WORK TO BE COMPLETED
Here is a block of entries. Write out its lines exactly, from the first through the one containing "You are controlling".

[[ EXCERPTED DATA open ]]

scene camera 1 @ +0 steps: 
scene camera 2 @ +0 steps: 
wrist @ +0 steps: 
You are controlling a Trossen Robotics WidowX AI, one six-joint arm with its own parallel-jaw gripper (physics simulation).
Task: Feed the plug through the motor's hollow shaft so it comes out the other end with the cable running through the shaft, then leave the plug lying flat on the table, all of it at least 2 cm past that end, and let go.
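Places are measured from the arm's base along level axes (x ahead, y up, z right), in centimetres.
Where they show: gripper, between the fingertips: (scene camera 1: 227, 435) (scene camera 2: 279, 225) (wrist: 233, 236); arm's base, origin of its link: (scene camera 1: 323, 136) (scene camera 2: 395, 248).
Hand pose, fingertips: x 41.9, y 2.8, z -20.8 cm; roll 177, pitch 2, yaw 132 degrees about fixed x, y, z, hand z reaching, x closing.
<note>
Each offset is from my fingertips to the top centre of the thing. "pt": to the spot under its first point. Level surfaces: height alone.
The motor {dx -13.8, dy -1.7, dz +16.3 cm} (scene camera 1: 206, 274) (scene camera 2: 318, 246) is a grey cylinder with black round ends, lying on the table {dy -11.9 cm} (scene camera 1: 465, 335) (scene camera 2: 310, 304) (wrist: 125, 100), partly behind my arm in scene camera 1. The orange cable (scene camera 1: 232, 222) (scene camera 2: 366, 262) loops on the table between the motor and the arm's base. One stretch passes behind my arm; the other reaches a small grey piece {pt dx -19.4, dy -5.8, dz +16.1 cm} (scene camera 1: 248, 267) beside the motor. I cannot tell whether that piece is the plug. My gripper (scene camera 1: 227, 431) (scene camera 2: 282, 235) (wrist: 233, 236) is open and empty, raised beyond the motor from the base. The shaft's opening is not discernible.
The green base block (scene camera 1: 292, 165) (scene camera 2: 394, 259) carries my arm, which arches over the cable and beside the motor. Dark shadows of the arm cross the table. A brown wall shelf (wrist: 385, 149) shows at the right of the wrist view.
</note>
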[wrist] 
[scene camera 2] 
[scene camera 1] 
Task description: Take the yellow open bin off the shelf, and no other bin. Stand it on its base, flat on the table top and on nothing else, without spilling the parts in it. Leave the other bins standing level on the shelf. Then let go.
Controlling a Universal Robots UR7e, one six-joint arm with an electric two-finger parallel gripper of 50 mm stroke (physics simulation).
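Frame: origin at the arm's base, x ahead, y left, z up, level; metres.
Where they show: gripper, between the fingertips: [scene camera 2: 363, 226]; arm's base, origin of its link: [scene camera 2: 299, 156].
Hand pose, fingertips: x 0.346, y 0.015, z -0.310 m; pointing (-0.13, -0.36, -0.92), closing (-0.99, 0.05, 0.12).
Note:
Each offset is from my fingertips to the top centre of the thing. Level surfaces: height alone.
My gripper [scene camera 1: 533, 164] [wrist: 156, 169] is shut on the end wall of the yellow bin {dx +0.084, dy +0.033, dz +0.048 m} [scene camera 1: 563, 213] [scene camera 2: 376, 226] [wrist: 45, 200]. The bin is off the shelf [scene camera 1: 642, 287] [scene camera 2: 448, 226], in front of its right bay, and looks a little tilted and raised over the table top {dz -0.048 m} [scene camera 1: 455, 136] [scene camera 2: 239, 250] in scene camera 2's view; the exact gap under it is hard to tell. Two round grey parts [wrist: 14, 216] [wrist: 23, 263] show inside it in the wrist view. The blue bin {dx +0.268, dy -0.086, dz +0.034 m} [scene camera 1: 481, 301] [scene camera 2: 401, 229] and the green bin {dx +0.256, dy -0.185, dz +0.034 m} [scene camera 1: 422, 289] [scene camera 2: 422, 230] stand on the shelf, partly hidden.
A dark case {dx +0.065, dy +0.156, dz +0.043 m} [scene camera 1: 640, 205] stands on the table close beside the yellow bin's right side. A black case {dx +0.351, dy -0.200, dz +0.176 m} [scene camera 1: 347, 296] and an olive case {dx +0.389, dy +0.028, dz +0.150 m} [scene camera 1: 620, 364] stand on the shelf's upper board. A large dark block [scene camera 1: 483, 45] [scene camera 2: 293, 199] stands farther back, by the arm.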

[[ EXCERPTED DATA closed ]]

EXERCISE SOLUTION
scene camera 1 @ +0 steps: 
scene camera 2 @ +0 steps: 
wrist @ +0 steps: 
You are controlling a Trossen Robotics WidowX AI, one six-joint arm with its own parallel-jaw gripper (physics simulation).

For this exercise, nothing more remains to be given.